I swing my fist into its head. The Dead creature’s bite only tightens. My gorget crumples, crushing my throat. Fog shimmers at the edges of my vision, darkening,
until with one last scream I grab the vourdalak again and shove with all of the strength I have left.
The cold in my marrow surges like lightning. The vourdalak’s teeth tear out of my gorget. The vampire hurtles away from me and smashes into a high window. It tumbles down and lands on the footpath in a heap, shards of glass raining down around it.
I roll onto my feet, coughing. The crumpled gorget jabs into my neck. The coldness and its strength burn within me.
The vourdalak stirs. I snatch my glaive from the ground as the vampire climbs to its feet, shards of glass sticking from its flesh like spines, its head lolling limply onto one shoulder. It takes hold of the crown of its skull and jerks it back into place with a crunch.
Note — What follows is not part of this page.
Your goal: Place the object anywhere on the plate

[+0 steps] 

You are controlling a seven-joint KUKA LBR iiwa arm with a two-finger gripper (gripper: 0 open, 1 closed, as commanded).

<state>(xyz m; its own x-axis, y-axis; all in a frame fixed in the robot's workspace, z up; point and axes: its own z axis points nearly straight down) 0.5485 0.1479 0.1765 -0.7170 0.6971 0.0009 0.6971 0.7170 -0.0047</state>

Its chest expands as it draws breath. I raise my glaive and charge at it. Its mouth gapes again.
My eyes close. I swing the glaive like an axe. The blade bites into flesh and shears through with the sound of a cleaver chopping meat. A spray of cold slime spatters my face. A mass strikes the ground with a wet thud.
The sound of my breaths is a hurricane roar. The cold and the strength dissipate, evaporating like rising steam.
I open my eyes. A heap of flesh and jutting bone sprawls on the ground before me. A head lies paces away, its mouth stretched into a wide twisted scream.
The vourdalak’s body gives a violent shudder. Its joints spring apart. The entire corpse falls to pieces, rotting, but the two dead eyes remain, sinking into the putrid black pool, staring at me…
From the door with the wreath comes the scraping of a bolt, the turning of a lock.
I wheel about and run, away from the door and the Dead creature, into the dark.
Chapter Two
Ayanda
THE WORLD TURNS TO a shadowy smear. My mantle tangles my feet. I snatch it up, running as the alley takes a turn and becomes a crooked wooden bridge. My stomach heaves. I throw myself at the railing and retch into the water, hacking until nothing remains but tears and spit.
I sink down onto the bridge. Pain darts through my neck. I tear off my crushed gorget and rest my forehead against my knees. My racing heart begins to slow. I find the thin chain around my neck and draw out my medallion, a coin-shaped fragment of black metal. I’ve worn it for as long as I can remember. I was found with it as a child.